Banyak faktor yang harus dipertimbangkan dalam pembuatan zonasi potensi batubara
untuk penambangan bawah tanah, baik faktor teknis maupun non teknis, seperti faktor ekonomi
dan lingkungan. Beberapa diantaranya , Iklim dan Curah Hujan, Geologi Regional, Wilayah
Potensil Batubara

Parameter yang digunakan


Parameter yang digunakan untuk membatasi pembuatan zonasi daerah potensi batubara untuk
tambang dalam di kawasan selatan Provinsi Kalimantan Timur terdiri dari 3 (tiga) faktor,
yaitu:
1. Ketebalan
Ketebalan lapisan batubara yang layak ditambang dengan teknik penambangan
bawah tanah berkisar antara 2 meter dan 4 meter. Batubara dengan ketebalan kurang
dari 2 meter tidak layak untuk dikembangkan ditinjau dari segi ekonomisnya,
sedangkan untuk lapisan batubara yang mempunyai ketebalan lebih dari 4 meter
masih sulit dilakukan penambangan dengan metode bawah tanah.

2. Kemiringan lapisan
Kemiringan lapisan (dip) batubara merupakan faktor yang sangat penting,
terutama ditinjau dari segi keamanan tambang. Kemiringan lapisan ideal yang
disarankan untuk teknik penambangan batubara bawah tanah adalah antara 12°
sampai 20°. Hal ini dikaitkan dengan kemampuan penggunaan alat angkut yang
digunakan untuk mengangkut hasil penggalian batubara dari lubang tambang (titik
produksi) keluar lubang tambang untuk diangkut ke stock pile.

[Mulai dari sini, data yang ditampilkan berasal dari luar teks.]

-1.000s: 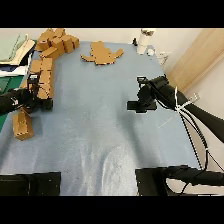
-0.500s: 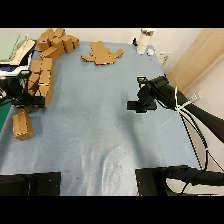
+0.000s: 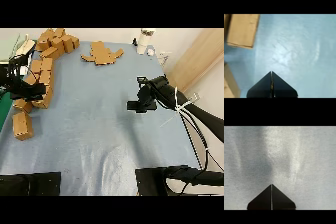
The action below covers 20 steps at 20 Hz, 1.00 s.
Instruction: Fold the box.
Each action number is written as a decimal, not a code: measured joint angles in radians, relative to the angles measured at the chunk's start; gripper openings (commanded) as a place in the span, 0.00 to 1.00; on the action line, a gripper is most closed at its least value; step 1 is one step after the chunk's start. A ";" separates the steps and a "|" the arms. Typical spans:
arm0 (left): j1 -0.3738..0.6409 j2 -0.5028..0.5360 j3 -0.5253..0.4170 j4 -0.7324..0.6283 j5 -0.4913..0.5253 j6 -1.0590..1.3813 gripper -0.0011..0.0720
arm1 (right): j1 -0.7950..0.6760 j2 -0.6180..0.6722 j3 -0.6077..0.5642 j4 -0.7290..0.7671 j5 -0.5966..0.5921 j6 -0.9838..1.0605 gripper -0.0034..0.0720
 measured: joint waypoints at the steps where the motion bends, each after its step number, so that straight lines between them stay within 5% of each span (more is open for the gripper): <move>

3. Nilai kalori (kualitas)


Nilai Kalori batubara berperan penting dalam keekonomisan tambang. Batubara
berkalori rendah mempunyai nilai jual yang tidak begitu tinggi sehingga
dikhawatirkan tidak cukup memberikan keuntungan bagi pengusahaan tambang.
Berdasarkan pertimbangan tersebut maka batubara yang layak ditambang dengan
menggunakan teknik penambangan bawah tanah untuk saat ini yaitu batubara yang
mempunyai nilai kalori minimum 6100 cal/gr (adb).